Directions for this task
In the material below, which lines hold the word "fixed"? Pick each one out.
===============
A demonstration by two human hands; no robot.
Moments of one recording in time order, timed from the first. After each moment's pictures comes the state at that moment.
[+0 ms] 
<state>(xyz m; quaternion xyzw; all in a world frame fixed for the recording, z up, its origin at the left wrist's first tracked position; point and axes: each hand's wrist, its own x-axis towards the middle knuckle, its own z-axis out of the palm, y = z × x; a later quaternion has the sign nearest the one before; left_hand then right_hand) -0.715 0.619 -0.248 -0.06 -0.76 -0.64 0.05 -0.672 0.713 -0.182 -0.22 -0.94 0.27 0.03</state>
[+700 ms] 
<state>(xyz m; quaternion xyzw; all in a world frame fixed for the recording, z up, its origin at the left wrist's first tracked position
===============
Reply
<state>(xyz m; quaternion xyzw; all in a world frame fixed for the recording, z up, its origin at the left wrist's first tracked position; point and axes: each hand's wrist, its own x-axis towards the middle knuckle, its own z-axis out of the palm, y = z × x; a later quaternion has the sign nearest the one before; left_hand then right_hand) -0.715 0.619 -0.248 -0.06 -0.76 -0.64 0.05 -0.672 0.713 -0.182 -0.22 -0.94 0.27 0.03</state>
<state>(xyz m; quaternion xyzw; all in a world frame fixed for the recording, z up, its origin at the left wrist's first tracked position

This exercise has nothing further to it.